## HOW TO COMPLETE THIS TASK
Lines from the one containing "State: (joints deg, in" through the final line of the records are the only ones to copy, and each must match exactly.

## MATERIALS PROVIDED
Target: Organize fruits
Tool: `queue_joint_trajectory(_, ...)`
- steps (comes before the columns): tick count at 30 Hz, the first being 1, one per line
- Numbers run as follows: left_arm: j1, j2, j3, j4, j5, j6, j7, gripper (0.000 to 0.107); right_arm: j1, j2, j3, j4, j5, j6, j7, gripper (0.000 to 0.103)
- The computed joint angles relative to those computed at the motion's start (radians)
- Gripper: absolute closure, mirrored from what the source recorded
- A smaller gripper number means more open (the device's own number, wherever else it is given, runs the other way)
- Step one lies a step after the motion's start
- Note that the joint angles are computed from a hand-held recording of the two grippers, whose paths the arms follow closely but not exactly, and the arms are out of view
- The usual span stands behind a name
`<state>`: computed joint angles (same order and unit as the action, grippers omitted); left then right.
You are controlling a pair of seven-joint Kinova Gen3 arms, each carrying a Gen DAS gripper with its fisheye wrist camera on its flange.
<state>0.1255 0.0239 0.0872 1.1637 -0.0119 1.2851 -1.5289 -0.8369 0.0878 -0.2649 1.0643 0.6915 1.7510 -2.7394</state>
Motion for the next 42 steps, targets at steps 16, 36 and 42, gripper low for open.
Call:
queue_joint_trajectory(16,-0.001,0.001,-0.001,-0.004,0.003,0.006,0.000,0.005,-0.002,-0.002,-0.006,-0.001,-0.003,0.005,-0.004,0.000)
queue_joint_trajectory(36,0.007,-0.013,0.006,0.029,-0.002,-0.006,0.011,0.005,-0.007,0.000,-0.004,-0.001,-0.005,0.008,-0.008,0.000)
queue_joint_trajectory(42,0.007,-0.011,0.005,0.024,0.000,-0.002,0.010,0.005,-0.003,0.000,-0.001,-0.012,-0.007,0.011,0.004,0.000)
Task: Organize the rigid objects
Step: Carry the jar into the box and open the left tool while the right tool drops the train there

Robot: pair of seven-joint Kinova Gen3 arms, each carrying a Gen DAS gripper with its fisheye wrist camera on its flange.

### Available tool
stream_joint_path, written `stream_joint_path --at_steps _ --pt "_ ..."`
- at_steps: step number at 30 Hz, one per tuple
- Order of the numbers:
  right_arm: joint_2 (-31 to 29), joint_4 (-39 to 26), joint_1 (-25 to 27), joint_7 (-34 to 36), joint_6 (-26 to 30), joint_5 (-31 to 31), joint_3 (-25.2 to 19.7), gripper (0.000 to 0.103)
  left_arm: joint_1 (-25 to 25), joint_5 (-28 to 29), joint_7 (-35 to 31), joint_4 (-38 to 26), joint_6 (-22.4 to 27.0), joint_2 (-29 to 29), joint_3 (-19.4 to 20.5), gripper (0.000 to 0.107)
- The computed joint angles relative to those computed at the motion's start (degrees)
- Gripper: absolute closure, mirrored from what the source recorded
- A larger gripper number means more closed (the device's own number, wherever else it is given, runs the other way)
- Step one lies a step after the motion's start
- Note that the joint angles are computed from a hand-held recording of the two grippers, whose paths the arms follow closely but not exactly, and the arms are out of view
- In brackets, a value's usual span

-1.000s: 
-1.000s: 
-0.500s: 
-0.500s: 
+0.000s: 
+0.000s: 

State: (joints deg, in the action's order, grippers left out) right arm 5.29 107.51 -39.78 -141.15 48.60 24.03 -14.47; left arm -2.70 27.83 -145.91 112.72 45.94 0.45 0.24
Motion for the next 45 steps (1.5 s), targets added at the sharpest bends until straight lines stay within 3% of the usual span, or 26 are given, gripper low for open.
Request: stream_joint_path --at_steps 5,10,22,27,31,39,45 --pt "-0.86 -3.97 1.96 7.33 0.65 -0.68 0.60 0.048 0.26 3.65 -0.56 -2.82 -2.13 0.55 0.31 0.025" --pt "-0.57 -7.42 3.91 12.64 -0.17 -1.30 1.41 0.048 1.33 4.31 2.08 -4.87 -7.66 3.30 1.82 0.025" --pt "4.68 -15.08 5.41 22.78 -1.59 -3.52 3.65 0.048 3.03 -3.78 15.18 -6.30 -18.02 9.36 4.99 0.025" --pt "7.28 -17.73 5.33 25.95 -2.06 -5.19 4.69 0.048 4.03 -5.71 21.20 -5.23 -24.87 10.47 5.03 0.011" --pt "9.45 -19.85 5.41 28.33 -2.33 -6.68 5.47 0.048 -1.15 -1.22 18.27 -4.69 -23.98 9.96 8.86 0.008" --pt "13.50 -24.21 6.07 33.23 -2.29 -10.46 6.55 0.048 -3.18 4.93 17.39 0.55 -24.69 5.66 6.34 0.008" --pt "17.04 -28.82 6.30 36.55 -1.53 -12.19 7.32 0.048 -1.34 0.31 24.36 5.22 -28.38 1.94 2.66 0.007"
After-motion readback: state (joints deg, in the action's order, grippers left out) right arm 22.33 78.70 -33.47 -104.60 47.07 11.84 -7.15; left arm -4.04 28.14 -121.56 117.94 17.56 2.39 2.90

## WRITTEN REPLY
State: (joints deg, in the action's order, grippers left out) right arm 5.29 107.51 -39.78 -141.15 48.60 24.03 -14.47; left arm -2.70 27.83 -145.91 112.72 45.94 0.45 0.24
Motion for the next 45 steps (1.5 s), targets added at the sharpest bends until straight lines stay within 3% of the usual span, or 26 are given, gripper low for open.
Request: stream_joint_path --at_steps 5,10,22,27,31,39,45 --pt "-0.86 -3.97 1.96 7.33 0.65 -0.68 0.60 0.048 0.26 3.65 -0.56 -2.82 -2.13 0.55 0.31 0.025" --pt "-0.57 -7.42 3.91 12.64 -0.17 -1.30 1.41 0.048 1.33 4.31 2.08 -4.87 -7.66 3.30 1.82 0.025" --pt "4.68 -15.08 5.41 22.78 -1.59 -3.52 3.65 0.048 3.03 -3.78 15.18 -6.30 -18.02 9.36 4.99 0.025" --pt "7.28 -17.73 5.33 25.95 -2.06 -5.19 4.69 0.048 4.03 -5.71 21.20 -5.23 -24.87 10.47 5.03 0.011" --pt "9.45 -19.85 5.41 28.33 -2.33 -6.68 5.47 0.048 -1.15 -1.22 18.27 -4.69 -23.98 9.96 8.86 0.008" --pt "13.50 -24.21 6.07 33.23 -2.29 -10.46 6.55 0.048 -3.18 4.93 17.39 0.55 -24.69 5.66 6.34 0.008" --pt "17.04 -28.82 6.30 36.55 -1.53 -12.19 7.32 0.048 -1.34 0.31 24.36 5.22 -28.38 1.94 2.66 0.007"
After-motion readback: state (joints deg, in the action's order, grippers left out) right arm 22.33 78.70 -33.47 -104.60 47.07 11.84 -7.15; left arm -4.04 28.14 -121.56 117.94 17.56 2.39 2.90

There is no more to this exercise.